— Your assignment —
The records are to be repeated in full, with the images removed.

— Provided material —
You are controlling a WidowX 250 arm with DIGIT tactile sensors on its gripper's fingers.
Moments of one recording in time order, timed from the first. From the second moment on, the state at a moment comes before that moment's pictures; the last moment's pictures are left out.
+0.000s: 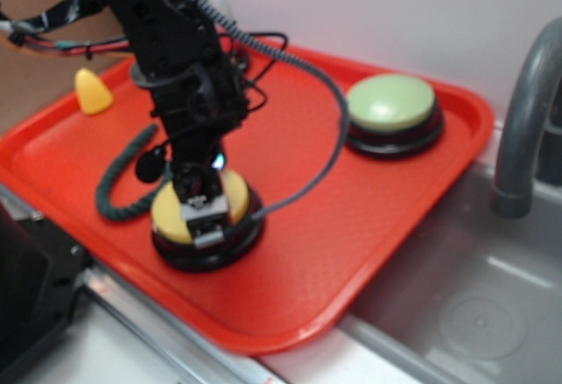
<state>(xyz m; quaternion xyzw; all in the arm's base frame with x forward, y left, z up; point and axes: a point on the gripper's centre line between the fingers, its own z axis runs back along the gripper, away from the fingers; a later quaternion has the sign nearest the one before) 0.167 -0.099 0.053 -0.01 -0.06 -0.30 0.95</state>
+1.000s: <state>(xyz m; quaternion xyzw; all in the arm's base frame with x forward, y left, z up) 0.188 -0.103 0.090 0.02 0.00 -0.29 0.96</state>
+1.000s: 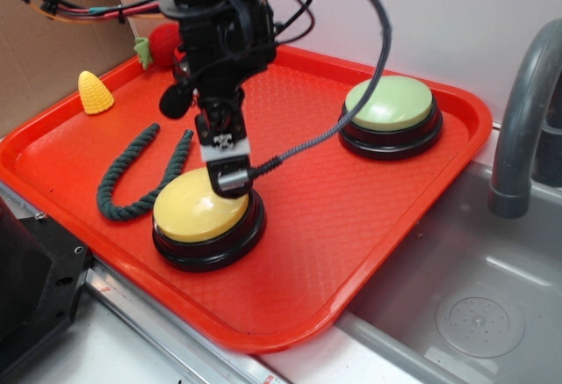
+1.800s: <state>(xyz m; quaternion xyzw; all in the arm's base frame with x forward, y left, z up) 0.182 -0.093 0.112 0.02 -0.01 -0.27 0.96</state>
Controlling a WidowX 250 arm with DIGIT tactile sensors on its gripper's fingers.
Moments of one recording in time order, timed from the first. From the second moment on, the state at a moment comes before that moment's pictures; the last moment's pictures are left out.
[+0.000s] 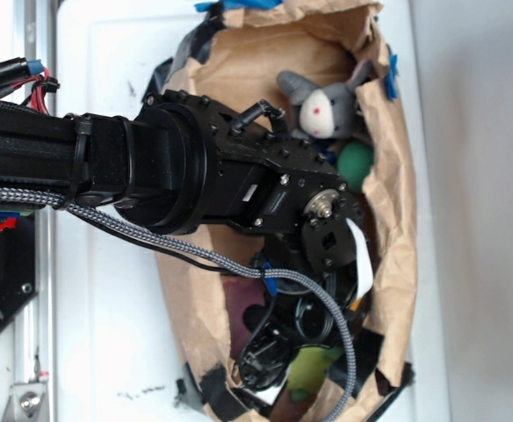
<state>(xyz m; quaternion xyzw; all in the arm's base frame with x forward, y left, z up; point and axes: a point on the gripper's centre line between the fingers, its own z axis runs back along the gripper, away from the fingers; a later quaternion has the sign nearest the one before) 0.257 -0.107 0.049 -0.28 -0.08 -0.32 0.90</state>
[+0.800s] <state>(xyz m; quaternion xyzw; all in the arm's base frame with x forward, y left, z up) 0.267 -0.116 0.027 -0.19 -0.09 -0.36 0.91</state>
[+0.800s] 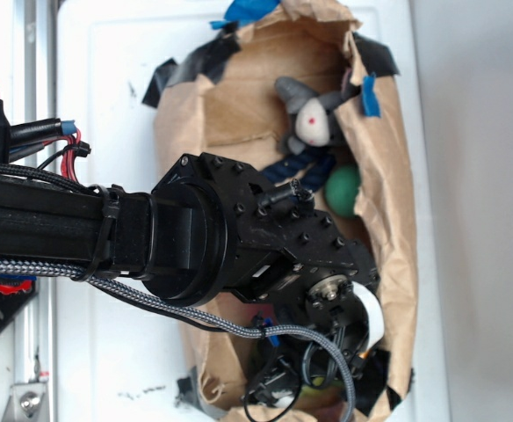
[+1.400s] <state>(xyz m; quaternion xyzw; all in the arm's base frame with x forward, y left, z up) 0.268 -0.068 0.057 -0.17 -0.11 -0.27 0.94</state>
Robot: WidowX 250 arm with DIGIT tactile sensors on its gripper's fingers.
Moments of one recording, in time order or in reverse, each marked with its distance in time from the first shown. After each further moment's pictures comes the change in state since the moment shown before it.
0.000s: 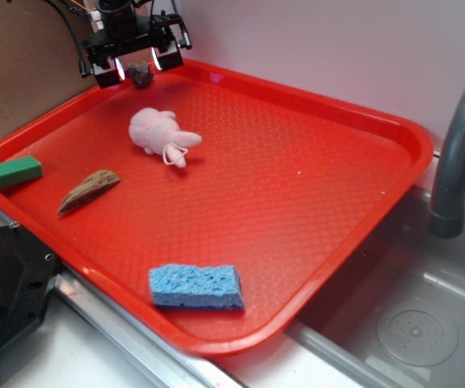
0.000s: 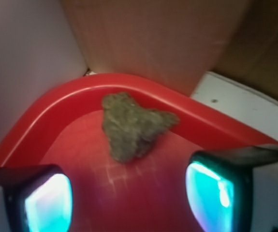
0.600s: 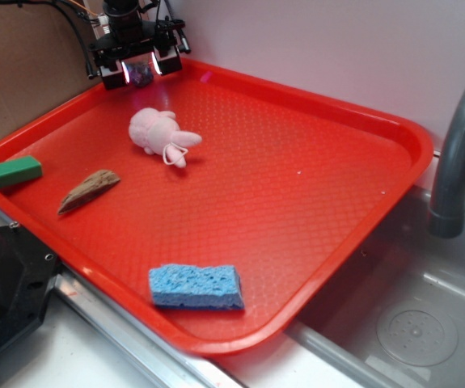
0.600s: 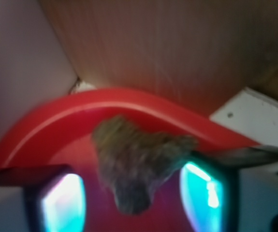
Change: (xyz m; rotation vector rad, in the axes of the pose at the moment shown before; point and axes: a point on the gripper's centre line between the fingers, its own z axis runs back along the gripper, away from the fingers) arm 0.015 0.002 -0.017 0.039 0.010 0.046
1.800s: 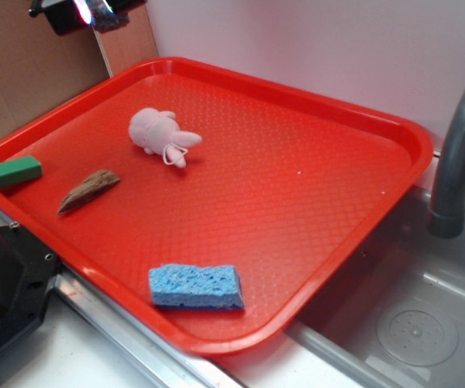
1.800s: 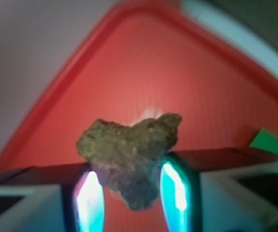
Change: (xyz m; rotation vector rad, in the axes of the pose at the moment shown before) arm -0.104 0.014 0.186 -0.270 0.407 -0.240
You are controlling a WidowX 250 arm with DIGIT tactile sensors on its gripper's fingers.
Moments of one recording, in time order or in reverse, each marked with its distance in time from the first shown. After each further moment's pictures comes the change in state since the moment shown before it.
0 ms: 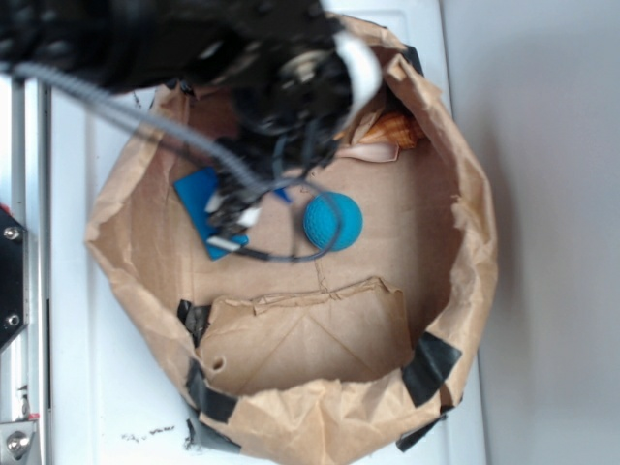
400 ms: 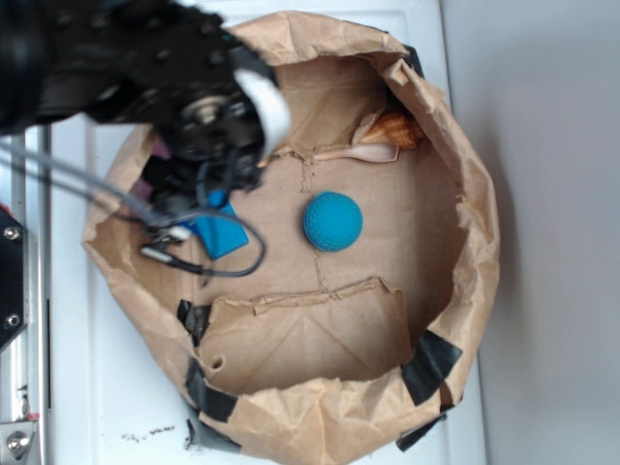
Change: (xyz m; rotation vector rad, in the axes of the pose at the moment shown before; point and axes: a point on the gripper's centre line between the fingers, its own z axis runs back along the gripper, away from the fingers) arm -0.034 -0.018 -0.014 0.035 0.032 -0.063
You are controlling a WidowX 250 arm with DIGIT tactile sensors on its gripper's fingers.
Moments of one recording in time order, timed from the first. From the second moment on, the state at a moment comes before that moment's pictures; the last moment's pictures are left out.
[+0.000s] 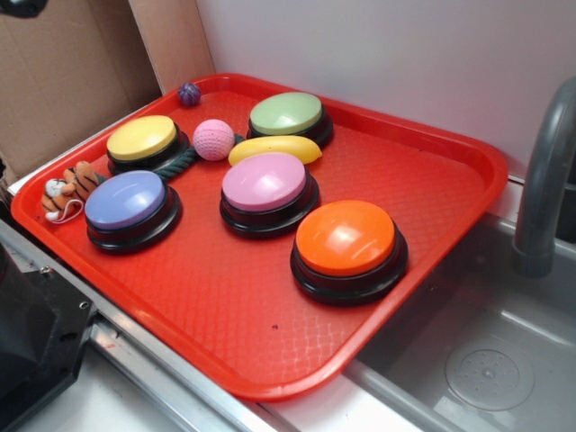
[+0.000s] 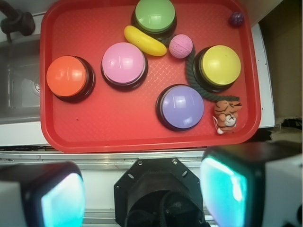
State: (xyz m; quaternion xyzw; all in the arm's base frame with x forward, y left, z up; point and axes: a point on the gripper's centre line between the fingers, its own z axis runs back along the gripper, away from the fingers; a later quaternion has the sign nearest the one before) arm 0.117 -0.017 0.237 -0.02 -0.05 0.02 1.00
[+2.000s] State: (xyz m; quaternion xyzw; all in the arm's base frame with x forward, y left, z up) arm 0.119 0.112 0.082 -0.01 -0.08 -0.10 0.99
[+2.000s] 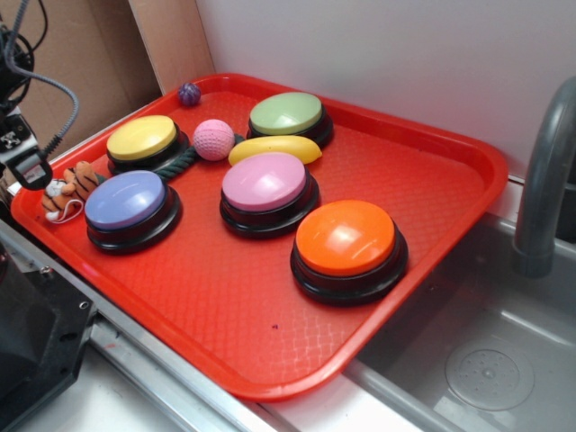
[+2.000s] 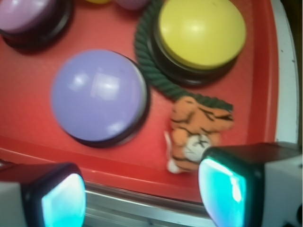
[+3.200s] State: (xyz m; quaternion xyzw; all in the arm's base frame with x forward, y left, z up) arm 0.155 0.148 0.015 0.01 -0.08 -0.12 0.99
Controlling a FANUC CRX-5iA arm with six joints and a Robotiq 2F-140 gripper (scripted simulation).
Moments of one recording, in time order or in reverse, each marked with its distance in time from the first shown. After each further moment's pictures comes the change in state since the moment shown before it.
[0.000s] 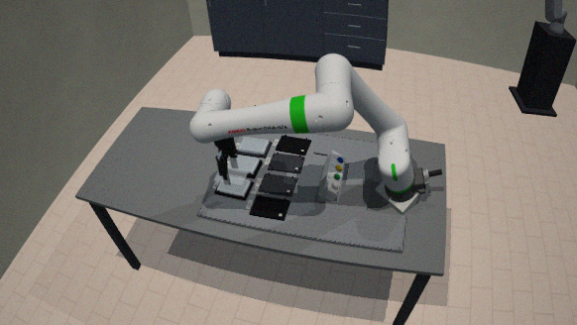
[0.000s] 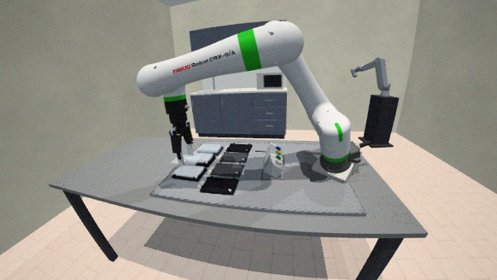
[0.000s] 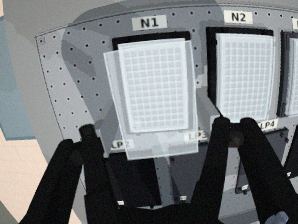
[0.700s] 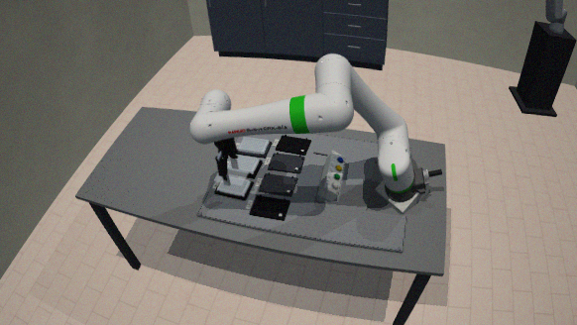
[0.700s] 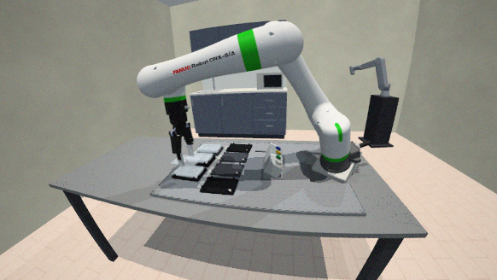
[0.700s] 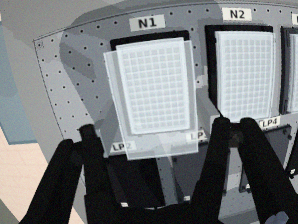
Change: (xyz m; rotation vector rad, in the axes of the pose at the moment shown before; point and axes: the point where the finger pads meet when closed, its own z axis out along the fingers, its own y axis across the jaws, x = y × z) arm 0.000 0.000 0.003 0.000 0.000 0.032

— Completed exercise —
You are controlling a WidowX 250 arm with DIGIT tactile sensors on its gripper's fingers.
Moments of one recording in time order, timed from the first. From the second moment on, the state at a moment comes before that moment's pictures; the last moment's pictures are left out.
+0.000s: 
<state>(xyz m; quaternion xyzw; all in the arm's base frame with x forward, y left, z up; point and axes: a point on the gripper's centre line between the fingers, its own z axis runs back along the gripper, away from the fingers; a later quaternion has the sign nearest the one before) 0.167 -0.099 0.053 -0.01 -0.06 -0.30 0.95</state>
+1.000s: <state>(xyz m; quaternion xyzw; all in the arm's base frame with x forward, y left, z up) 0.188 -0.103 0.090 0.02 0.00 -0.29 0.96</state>
+1.000s: 
+1.800s: <state>(xyz m; quaternion xyzw; all in the arm's base frame with x forward, y left, z up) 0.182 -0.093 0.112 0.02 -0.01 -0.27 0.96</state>
Controlling a WidowX 250 arm with DIGIT tactile sensors on its gripper's fingers.
Moments of one recording in time order, timed from the first. From the second moment on, the state at a moment comes before that moment's pictures; the last moment's pictures are left out.
[+0.000s] 
<state>(xyz m; quaternion xyzw; all in the arm's base frame with x forward, y left, z up; point and axes: a point on the gripper's centre line between the fingers, its own z axis runs back along the gripper, away from the fingers; a later quaternion has the sign nearest the one before) 0.257 -0.107 0.049 -0.28 -0.08 -0.32 0.90</state>
[+0.800s] <state>(xyz m; quaternion xyzw; all in the arm's base frame with x forward, y left, z up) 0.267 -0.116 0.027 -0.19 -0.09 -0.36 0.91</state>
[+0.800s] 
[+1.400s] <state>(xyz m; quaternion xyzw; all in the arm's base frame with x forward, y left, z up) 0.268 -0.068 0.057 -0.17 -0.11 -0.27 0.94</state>
Robot: WidowX 250 arm with DIGIT tactile sensors on its gripper's fingers.
Moments of one recording, in time order or in reverse, each marked with its distance in time from the first shown. After each further moment's pictures comes the change in state since the moment shown before it.
0.000s: 
0.000s: 
0.600s: 
0.600s: 
Change: (xyz m; rotation vector rad, in the axes of the pose at the moment shown before; point and axes: a point on the gripper's centre line between the fingers, its own z axis runs back along the gripper, away from the fingers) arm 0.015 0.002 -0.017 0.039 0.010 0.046
1.800s: 
1.800s: 
Change: (xyz m; rotation vector rad, in the axes of the pose at the moment shown before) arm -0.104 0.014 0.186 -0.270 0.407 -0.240
You are controlling a WidowX 250 arm with DIGIT tactile sensors on its gripper's fingers.
Moments of one recording, in time order or in reverse, each marked with its distance in time from the first shown. After each further moment's pictures comes the change in state since the moment shown before it.
0 ms: 
400 ms: 
Change: (xyz m; rotation vector rad, in the axes of the pose at the moment shown before; point and axes: a point on the gripper's centre line between the fingers, its own z axis runs back along the gripper, away from the fingers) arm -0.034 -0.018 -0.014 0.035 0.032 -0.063
You are controlling a WidowX 250 arm with DIGIT tactile sensors on its gripper's fingers.
Moments of one recording in time order, timed from the first. From the second moment on, the state at a moment comes before that moment's pictures; the last moment's pictures are left out.
[+0.000s] 
[+0.000s] 
State: (xyz m; quaternion xyzw; all in the arm's base frame with x forward, y left, z up; point and axes: a point on the gripper's centre line between the fingers, its own z axis runs back along the gripper, away from the fingers; a later quaternion has the sign nearest the one before) arm 0.117 -0.017 0.237 -0.02 -0.05 0.02 1.00
[+2.000s] State: (xyz m; quaternion xyzw; all in the arm's base frame with x forward, y left, z up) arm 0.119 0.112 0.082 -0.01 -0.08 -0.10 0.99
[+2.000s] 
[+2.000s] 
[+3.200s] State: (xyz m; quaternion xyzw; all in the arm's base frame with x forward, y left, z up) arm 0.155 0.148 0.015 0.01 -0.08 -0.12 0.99
Controlling a FANUC CRX-5iA arm with six joints and a Robotiq 2F-140 gripper (scripted simulation).
Moments of one recording, in time order or in reverse, each marked with its distance in time from the first shown. After each further moment's pictures comes the change in state since the moment shown before it.
[0.000s] 
[0.000s] 
[0.000s] 
[0.700s] 
[0.700s] 
[0.700s] 
Change: (xyz m; rotation vector rad, in the axes of the pose at the moment shown before; point and axes: the point where the finger pads meet when closed, its own z axis out along the fingers, its own y axis across the jaws, x = y × z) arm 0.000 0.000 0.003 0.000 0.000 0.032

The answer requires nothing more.